Start of Block

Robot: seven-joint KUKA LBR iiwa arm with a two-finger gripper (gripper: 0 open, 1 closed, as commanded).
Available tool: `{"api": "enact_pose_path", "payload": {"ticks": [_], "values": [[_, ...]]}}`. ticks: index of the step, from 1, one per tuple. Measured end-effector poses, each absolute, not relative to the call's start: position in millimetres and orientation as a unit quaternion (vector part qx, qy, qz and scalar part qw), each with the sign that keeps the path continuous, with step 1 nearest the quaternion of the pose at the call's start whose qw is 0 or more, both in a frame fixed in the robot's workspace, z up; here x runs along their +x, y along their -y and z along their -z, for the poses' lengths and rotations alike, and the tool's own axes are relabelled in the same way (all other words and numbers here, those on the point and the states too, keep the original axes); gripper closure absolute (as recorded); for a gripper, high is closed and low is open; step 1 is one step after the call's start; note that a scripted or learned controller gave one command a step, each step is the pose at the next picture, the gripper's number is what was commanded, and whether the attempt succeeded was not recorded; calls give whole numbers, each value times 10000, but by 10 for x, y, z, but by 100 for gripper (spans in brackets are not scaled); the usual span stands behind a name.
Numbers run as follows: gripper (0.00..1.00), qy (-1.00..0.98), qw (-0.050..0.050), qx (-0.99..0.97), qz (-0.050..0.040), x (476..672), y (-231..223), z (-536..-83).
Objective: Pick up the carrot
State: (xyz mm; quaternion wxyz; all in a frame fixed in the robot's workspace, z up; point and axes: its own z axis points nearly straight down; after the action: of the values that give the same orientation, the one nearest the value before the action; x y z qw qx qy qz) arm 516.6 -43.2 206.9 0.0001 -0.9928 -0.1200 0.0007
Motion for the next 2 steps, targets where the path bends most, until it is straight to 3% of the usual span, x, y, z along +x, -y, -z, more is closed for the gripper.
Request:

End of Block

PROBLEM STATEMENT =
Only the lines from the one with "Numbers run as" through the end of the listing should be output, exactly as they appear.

TASK OUTPUT =
Numbers run as follows: gripper (0.00..1.00), qy (-1.00..0.98), qw (-0.050..0.050), qx (-0.99..0.97), qz (-0.050..0.040), x (476..672), y (-231..223), z (-536..-83).
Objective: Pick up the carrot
State: (xyz mm; quaternion wxyz; all in a frame fixed in the robot's workspace, z up; point and axes: its own z axis points nearly straight down; after the action: of the values that give the same orientation, the one nearest the value before the action; x y z qw qx qy qz) arm 516.6 -43.2 206.9 0.0001 -0.9928 -0.1200 0.0007
Motion for the next 2 steps, targets where the path bends most, until it is straight to 3% of the usual span, x, y, z along +x, -y, -z, more is closed for the gripper.
Request:

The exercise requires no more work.